Stored data

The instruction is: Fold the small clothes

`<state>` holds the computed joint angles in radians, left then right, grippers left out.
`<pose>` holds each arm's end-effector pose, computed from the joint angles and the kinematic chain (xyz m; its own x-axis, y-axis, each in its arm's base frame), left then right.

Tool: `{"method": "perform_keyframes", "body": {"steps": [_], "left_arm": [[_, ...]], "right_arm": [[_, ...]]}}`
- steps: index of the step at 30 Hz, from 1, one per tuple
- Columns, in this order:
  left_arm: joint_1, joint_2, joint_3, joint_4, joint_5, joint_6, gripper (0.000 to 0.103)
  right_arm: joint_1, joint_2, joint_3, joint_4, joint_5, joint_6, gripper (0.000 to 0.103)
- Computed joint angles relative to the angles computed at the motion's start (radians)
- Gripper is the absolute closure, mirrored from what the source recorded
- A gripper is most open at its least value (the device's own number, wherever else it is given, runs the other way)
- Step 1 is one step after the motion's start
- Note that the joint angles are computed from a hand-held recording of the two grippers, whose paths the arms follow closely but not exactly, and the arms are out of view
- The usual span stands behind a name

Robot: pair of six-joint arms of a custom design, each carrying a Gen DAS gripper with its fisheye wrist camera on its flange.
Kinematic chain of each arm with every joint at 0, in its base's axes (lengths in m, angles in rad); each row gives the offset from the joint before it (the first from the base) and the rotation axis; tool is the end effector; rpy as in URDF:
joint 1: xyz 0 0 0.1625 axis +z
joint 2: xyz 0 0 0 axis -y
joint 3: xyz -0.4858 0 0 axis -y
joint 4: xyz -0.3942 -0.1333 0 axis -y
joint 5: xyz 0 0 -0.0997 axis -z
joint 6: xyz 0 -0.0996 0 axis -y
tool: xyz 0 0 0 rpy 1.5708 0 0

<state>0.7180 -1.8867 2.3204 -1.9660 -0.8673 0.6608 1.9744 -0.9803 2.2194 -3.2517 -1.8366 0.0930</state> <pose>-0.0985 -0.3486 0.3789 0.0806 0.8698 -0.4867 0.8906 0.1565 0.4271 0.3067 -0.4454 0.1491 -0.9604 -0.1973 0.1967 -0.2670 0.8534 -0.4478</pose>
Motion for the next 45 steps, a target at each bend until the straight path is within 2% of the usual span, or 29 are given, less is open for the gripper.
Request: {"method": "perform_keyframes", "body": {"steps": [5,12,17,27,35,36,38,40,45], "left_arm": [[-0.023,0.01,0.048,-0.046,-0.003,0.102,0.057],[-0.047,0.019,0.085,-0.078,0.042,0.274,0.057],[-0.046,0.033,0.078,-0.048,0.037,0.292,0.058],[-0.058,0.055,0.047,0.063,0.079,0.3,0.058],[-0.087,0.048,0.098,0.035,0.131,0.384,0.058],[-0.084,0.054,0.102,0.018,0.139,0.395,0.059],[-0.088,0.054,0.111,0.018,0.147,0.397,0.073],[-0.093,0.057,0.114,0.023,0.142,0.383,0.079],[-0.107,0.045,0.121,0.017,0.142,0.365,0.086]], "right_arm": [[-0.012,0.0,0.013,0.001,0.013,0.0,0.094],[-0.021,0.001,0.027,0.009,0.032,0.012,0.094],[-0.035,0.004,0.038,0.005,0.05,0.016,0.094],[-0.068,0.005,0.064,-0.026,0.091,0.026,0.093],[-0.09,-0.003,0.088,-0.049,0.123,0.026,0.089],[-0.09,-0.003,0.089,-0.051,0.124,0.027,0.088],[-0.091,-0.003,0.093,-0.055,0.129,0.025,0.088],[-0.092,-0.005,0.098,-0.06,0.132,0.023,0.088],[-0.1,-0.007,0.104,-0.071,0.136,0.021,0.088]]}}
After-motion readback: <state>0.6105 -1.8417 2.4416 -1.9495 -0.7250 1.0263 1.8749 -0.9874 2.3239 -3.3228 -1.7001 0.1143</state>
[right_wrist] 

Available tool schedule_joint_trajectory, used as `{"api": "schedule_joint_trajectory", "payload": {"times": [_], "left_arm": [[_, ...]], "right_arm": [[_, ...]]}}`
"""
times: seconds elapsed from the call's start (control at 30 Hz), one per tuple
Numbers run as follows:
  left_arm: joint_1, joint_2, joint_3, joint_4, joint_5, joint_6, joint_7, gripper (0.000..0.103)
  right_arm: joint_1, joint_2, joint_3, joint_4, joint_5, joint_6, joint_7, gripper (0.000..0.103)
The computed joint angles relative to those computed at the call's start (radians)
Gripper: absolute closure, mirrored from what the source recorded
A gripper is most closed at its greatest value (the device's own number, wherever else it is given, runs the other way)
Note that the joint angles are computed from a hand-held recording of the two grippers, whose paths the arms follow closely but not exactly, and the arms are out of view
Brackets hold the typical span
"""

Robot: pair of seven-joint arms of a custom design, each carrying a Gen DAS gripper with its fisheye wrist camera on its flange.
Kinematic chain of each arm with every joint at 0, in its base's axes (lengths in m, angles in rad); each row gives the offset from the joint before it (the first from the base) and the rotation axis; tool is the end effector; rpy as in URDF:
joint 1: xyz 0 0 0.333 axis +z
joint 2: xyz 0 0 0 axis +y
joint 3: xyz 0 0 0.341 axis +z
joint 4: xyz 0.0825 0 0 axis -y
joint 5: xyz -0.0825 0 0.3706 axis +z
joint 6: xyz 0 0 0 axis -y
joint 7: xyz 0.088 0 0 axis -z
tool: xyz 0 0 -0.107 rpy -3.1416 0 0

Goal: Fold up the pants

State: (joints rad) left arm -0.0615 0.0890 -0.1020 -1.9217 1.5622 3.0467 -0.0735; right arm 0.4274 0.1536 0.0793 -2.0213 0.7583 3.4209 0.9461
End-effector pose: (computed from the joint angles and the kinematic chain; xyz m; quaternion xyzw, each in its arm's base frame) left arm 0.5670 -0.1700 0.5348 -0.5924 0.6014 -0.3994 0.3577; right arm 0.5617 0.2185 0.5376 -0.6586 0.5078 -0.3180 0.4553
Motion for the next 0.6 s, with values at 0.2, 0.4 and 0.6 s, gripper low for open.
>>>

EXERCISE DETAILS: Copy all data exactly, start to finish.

RESULT:
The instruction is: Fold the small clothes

`<state>` holds the computed joint angles in radians, left then right, grippers left out.
`<pose>` holds each arm's end-effector pose, computed from the joint angles and the kinematic chain (xyz m; its own x-axis, y-axis, each in its arm's base frame), left then right.

Tool: `{"method": "perform_keyframes", "body": {"steps": [_], "left_arm": [[_, ...]], "right_arm": [[_, ...]]}}`
- steps: index of the step at 30 Hz, from 1, one per tuple
- Columns, in this order:
  left_arm: joint_1, joint_2, joint_3, joint_4, joint_5, joint_6, gripper (0.000 to 0.103)
  right_arm: joint_1, joint_2, joint_3, joint_4, joint_5, joint_6, gripper (0.000 to 0.103)
- Computed joint angles relative to the angles computed at the motion's start (radians)
- Gripper is the absolute closure, mirrored from what the source recorded
- A gripper is most open at its least value (the device's own number, wherever else it is given, runs the other way)
- Step 1 is one step after the motion's start
- Note that the joint angles are computed from a hand-held recording of the two grippers, whose paths the arms follow closely but not exactly, and the arms are out of view
- The usual span stands behind a name

Robot: pair of six-joint arms of a custom design, each carrying a Gen DAS gripper with its fisheye wrist camera on its flange.
Kinematic chain of each arm with every joint at 0, in its base's axes (lengths in m, angles in rad); each row gives the offset from the joint before it (the first from the base) and the rotation axis; tool is the end effector; rpy as in URDF:
joint 1: xyz 0 0 0.1625 axis +z
joint 2: xyz 0 0 0 axis -y
joint 3: xyz -0.4858 0 0 axis -y
joint 4: xyz -0.3942 -0.1333 0 axis -y
joint 5: xyz 0 0 -0.0997 axis -z
joint 6: xyz 0 -0.0996 0 axis -y
tool: xyz 0 0 0 rpy 1.5708 0 0

<state>0.7180 -1.8867 2.3204 -1.9660 -0.8673 0.6608 1.9744 -0.9803 2.2194 -3.2517 -1.8366 0.0930</state> <pose>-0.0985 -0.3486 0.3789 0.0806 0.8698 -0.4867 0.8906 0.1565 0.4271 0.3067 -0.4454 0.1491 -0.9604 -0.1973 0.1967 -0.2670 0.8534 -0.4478</pose>
Motion for the next 45 steps, a target at each bend until the straight path is within 2% of the usual span, or 29 are given, less is open for the gripper.
Request: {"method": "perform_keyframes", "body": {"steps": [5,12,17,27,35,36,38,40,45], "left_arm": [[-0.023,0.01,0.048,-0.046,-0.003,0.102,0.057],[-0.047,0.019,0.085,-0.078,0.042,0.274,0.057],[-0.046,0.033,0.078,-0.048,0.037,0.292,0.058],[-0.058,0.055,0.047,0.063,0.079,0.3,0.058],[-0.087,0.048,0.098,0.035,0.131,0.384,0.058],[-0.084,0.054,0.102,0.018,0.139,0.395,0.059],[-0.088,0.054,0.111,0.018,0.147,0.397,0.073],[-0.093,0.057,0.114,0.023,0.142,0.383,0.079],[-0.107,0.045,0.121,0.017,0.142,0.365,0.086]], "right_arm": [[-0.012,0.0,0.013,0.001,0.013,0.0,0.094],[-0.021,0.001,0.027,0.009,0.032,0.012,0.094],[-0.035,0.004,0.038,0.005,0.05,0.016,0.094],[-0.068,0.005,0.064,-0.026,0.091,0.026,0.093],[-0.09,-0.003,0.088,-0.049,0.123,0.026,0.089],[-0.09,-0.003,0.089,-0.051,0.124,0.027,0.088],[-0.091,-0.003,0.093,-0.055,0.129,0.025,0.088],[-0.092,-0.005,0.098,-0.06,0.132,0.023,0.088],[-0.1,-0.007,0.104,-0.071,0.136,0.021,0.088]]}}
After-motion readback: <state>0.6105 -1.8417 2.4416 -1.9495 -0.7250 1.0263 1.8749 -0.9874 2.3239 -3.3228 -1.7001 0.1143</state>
[right_wrist] 

Available tool schedule_joint_trajectory, used as `{"api": "schedule_joint_trajectory", "payload": {"times": [_], "left_arm": [[_, ...]], "right_arm": [[_, ...]]}}`
"""
times: seconds elapsed from the call's start (control at 30 Hz), one per tuple
Numbers run as follows:
  left_arm: joint_1, joint_2, joint_3, joint_4, joint_5, joint_6, joint_7, gripper (0.000..0.103)
  right_arm: joint_1, joint_2, joint_3, joint_4, joint_5, joint_6, joint_7, gripper (0.000..0.103)
The computed joint angles relative to those computed at the call's start (radians)
Gripper: absolute closure, mirrored from what the source recorded
A gripper is most closed at its greatest value (the device's own number, wherever else it is given, runs the other way)
Note that the joint angles are computed from a hand-held recording of the two grippers, whose paths the arms follow closely but not exactly, and the arms are out of view
Brackets hold the typical span
"""

Robot: pair of seven-joint arms of a custom design, each carrying a Gen DAS gripper with its fisheye wrist camera on its flange.
Kinematic chain of each arm with every joint at 0, in its base's axes (lengths in m, angles in rad); each row gives the offset from the joint before it (the first from the base) and the rotation axis; tool is the end effector; rpy as in URDF:
joint 1: xyz 0 0 0.333 axis +z
joint 2: xyz 0 0 0 axis +y
joint 3: xyz 0 0 0.341 axis +z
joint 4: xyz 0.0825 0 0 axis -y
joint 5: xyz -0.0825 0 0.3706 axis +z
joint 6: xyz 0 0 0 axis -y
joint 7: xyz 0.088 0 0 axis -z
tool: xyz 0 0 -0.107 rpy -3.1416 0 0

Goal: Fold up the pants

State: (joints rad) left arm -0.0615 0.0890 -0.1020 -1.9217 1.5622 3.0467 -0.0735; right arm 0.4274 0.1536 0.0793 -2.0213 0.7583 3.4209 0.9461
End-effector pose: (computed from the joint angles and the kinematic chain; xyz m; quaternion xyzw, each in its arm's base frame) left arm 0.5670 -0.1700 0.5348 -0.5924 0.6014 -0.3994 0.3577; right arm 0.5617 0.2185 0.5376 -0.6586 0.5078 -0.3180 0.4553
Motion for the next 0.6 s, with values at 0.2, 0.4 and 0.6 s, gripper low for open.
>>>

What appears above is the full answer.